The FITPOLICY=STAGGER option
As mentioned, the XAXIS and X2AXIS statements support the FITPOLICY= option, which supports more than a dozen ways to control the display of the ticks labels. For these data, I will use FITPOLICY=STAGGER, which alternates the placement of the labels in a two-row display. See the documentation for other useful options.
To visualize both the Day values and the events, you can use two axes, one below the scatter plot and one above the plot. In the following graph, the upper axis displays the events, and the lower axis displays the Day. (You could easily make the opposite choice.) The following techniques are used to create the plot:
- To create the X2 axis, you must create a plot that uses the X2 axis. In this case, I create an invisible scatter plot. It is invisible because the SIZE=0 option tells the plot that the markers have no width.
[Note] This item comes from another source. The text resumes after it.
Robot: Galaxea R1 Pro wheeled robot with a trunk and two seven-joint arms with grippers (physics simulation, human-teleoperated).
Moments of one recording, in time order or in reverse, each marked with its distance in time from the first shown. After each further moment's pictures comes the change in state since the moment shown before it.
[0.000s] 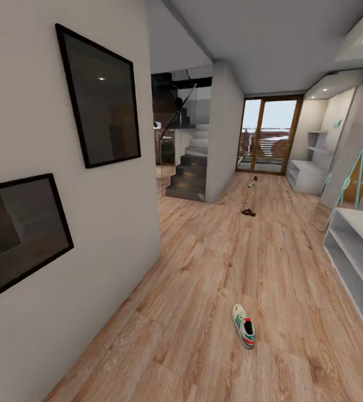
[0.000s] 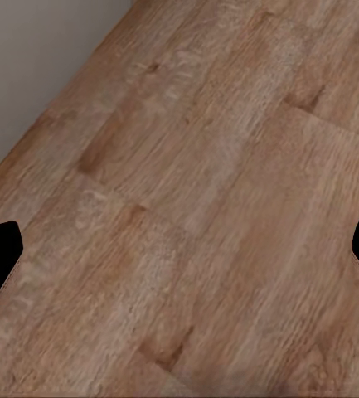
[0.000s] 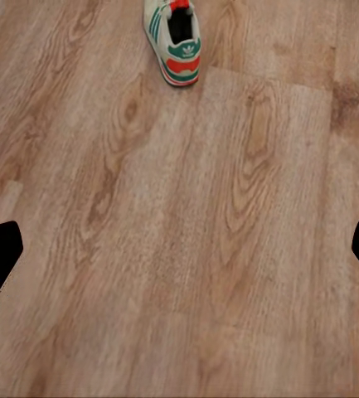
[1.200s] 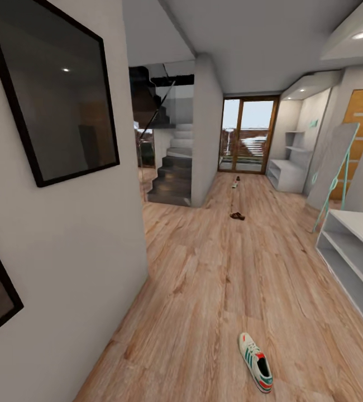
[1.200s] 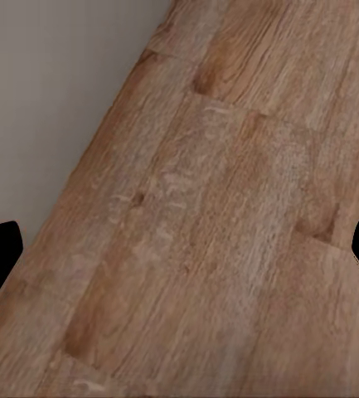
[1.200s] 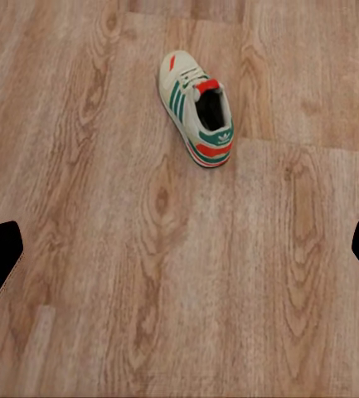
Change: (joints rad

The invisible plot ensures that the X and X2 axes have the same range.
- You can use the VALUES= option to specify the locations of the tick marks.
- You can use the VALUESDISPLAY= option to specify the strings that are associated with the tick marks.
- By adding the GRID option to the X2AXIS statement, you get a vertical line at each tick mark.
title2 "Uses FITPOLICY=STAGGER to Stagger Labels"; proc sgplot data=Have noautolegend; scatter x=Day y=MeanValue; /* add an invisible scatter plot to the X2 axis (set SIZE=0) */ scatter x=Day y=MeanValue / x2axis markerattrs=(size=0); x2axis display=(nolabel) grid FITPOLICY=stagger values = (0 21 28 42 60 84) valuesdisplay = ('Phase 1' 'Phase 2' 'Adjustment' 'Phase 3' 'End Treatment' 'End Study'); run;
The SAS analyst was very happy to see this graph. Both the days and the events in the study are apparent. None of the tick labels overlap. The text is displayed horizontally.
This example shows how to use the FITPOLICY=STAGGER option to avoid overlap when you display long tick labels on an axis. The example uses two X axes: one to display the data and another to display related events. To use a second axis (called the X2 axis), you must create a plot that uses the second axis. This article creates an invisible scatter plot, which ensures that the X and X2 axes have the same scale.
In this article, I have hard-coded the locations of the ticks and the labels for each tick mark. However, if this information is in a SAS data set, you can read the data into macro variables and plot the events automatically. This trick is shown in the Appendix.
Sometimes the location and labels for the events are stored in a SAS data set. If so, you can read that information into a SAS macro variable and use the macro as the value for the VALUES= and VALUESDISPLAY= options on the XAXIS or X2AXIS statements. You can use PROC SQL and the SELECT INTO (COLON) statement to create a macro variable that contains the data. There is one trick to learn: The values in the VALUESDISPLAY= option must be strings, so when you read the data you should add quotation marks around the strings, as follows:
data Ticks; length Label $15; input value Label 5-18; Label = "'" || trim(Label) || "'"; /* add single quotes to both sides of each string */ datalines; 0 Phase 1 21 Phase 2 25 Adjustment 42 Phase 3 60 End Treatment 84 End Study ; /* put the list of values into macro variables */ proc sql noprint; select value into :TickList separated by ' ' from Ticks; select Label into :LabelList separated by ' ' from Ticks; quit; %put &=TickList; %put &=LabelList; /* use the macro variables in the VALUES= and VALUESDISPLAY= options */ proc sgplot data=Have noautolegend; scatter x=Day y=MeanValue; scatter x=Day y=MeanValue / x2axis markerattrs=(size=0);/* invisible */ x2axis display=(nolabel) grid FITPOLICY=stagger values = (&tickList) valuesdisplay = (&LabelList); run;
The graph is the same as the previous example, which hard-coded the tick values and strings.